Andre Johnson, Houston Texans: He’ll be 34 years old by training camp and was dumped by the Texans for salary-cap purposes. He may not have many years left, but he was still productive in 2014, catching 85 passes for 936 yards but had only three touchdowns. He has surpassed the 1,000-yard mark in seven of his 12 seasons in the NFL, despite not always having quality starting quarterbacks. Paired with a good starting quarterback, he could still have a 1,000-yard season or two in him, but clearly teams weren’t interested in trading away a draft pick and taking on his previous contract with the Texans.

Kenny Britt, St. Louis Rams: He’s been solid but unspectacular in his six NFL seasons. Despite going through a quarterback carousel in his first season in St. Louis, Britt managed career highs in starts (13), receptions (48) and yards (748) and had three touchdowns.

Cecil Shorts, Jacksonville Jaguars: Shorts’ situation is much like Britt’s. He hasn’t had a stable quarterback situation, but has averaged 60 catches for 667 yards the last two years in Jacksonville. He reportedly wants out of Jacksonville, looking to play for a contender.

Hakeem Nicks, Indianapolis Colts: Since back-to-back 1,000-yard seasons in 2010 and 2011, Hicks hasn’t broken past 900 yards receiving in a year, and last year he started only six games for the Colts, catching a career-low 38 passes for a career-low 405 yards. He’s certainly not elite but could provide a nice No. 2 starting option for a team.

Andre Holmes, Oakland Raiders: As a restricted free agent, Holmes received the lowest tender from the Raiders and wouldn’t receive any compensation if he reaches an agreement with another team that the Raiders aren’t willing to match. He became a full-time starter last year and caught 47 passes for 693 yards and four touchdowns, all career highs, but is still considered somewhat raw.

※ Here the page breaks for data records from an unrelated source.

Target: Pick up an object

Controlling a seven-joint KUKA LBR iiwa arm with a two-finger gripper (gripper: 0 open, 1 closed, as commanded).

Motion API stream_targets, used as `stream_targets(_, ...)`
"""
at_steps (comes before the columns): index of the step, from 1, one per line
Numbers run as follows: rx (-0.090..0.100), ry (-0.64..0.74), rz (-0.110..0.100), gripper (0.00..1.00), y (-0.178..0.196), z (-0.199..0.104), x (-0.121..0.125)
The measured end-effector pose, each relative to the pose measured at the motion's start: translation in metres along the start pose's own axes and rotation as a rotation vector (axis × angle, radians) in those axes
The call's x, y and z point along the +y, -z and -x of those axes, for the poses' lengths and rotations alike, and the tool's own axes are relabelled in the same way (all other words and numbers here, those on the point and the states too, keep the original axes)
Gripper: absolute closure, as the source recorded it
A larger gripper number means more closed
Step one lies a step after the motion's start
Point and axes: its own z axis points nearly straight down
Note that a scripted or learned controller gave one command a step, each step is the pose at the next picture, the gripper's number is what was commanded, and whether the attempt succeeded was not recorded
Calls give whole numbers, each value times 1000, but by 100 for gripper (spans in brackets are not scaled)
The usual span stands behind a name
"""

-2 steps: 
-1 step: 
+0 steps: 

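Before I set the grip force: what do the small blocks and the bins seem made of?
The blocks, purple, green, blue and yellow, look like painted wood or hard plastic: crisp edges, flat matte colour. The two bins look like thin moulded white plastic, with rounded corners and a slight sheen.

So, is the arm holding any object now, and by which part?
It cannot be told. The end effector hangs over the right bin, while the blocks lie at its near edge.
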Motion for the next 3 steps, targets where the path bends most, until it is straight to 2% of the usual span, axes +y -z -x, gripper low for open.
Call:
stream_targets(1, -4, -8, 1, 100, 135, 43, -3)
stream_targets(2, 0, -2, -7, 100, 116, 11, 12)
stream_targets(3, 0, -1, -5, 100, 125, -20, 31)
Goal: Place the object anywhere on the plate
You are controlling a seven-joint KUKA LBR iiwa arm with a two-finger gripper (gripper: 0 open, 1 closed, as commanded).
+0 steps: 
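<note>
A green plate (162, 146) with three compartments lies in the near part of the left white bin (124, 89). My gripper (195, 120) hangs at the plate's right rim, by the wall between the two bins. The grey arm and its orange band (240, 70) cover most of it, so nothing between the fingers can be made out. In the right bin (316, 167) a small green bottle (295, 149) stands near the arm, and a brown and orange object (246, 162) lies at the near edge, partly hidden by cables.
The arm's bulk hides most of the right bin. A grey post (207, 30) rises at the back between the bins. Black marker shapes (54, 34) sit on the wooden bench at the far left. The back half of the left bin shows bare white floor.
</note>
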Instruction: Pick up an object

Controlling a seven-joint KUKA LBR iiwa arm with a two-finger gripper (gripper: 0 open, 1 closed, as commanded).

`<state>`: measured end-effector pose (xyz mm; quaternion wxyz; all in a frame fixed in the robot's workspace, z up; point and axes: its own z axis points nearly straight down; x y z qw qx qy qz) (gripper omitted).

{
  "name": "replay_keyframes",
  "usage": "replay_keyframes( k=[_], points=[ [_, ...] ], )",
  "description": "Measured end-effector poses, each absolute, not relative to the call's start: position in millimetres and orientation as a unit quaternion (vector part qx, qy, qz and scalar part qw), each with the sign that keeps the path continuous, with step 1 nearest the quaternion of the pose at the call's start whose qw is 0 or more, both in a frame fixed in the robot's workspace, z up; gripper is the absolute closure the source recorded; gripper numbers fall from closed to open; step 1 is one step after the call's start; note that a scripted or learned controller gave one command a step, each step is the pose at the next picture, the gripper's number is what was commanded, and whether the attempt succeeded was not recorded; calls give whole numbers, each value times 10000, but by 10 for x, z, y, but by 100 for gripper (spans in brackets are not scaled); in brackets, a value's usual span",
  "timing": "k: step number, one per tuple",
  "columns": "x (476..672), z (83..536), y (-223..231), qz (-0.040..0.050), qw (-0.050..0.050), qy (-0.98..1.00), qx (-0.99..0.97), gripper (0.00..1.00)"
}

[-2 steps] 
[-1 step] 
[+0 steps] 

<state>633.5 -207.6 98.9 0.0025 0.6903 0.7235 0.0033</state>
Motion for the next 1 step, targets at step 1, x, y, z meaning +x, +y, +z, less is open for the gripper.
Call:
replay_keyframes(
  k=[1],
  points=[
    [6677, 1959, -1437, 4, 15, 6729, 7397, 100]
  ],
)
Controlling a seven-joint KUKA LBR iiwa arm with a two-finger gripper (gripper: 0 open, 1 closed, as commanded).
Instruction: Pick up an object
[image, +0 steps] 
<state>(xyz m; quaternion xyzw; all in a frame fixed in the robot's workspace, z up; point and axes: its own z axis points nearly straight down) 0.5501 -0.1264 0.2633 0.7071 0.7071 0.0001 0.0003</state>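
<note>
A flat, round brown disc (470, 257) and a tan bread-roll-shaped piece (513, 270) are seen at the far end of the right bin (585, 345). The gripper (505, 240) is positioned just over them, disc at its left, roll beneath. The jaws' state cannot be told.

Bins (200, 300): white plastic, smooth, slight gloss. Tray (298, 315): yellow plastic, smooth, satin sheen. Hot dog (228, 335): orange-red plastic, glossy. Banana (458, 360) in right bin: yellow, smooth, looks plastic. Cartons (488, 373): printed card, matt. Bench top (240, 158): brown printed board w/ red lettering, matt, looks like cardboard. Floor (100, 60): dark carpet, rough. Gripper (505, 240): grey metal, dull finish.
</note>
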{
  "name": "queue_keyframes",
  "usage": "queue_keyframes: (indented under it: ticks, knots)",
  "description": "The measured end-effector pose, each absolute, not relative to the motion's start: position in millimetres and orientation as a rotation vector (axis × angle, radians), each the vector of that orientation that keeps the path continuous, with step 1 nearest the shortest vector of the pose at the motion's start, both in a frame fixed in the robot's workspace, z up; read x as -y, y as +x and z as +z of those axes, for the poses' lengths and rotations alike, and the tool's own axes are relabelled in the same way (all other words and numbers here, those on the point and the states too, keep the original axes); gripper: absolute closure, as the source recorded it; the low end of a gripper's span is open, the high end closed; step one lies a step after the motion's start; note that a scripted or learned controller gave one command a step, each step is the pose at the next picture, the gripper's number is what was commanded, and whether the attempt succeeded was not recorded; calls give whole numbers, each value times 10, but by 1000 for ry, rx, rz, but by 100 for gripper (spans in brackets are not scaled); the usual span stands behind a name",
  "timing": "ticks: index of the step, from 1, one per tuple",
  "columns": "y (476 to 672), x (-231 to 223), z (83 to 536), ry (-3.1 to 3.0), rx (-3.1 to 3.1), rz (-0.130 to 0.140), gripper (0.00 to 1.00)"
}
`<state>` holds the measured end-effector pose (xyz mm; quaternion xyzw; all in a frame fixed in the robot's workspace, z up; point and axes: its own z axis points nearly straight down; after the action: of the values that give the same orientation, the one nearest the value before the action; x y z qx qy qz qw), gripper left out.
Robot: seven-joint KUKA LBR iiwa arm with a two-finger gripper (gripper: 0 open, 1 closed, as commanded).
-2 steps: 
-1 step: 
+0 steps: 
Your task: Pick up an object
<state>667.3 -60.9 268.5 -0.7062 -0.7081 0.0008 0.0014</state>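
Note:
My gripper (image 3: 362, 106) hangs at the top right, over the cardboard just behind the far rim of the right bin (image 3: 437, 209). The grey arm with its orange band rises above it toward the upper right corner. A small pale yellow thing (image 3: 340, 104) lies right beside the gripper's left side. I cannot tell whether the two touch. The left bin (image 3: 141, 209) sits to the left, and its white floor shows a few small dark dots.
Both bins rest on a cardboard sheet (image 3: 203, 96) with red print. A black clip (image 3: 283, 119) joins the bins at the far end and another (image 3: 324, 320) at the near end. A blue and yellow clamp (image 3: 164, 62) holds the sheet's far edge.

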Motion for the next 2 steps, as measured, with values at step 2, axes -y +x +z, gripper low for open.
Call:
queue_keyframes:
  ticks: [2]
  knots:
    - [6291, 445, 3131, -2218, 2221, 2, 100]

Jermaine Kearse, Seattle Seahawks: As a restricted free agent, the Seahawks gave him a second-round tender of $2.356 million. Considering the draft pick and compensation, it might be too steep a price for another team to bother with, but he appears to be a player on the rise. He started 14 games for the Seahawks, catching 38 passes for 537 yards and a touchdown after starting only three games combined in his first two seasons in Seattle.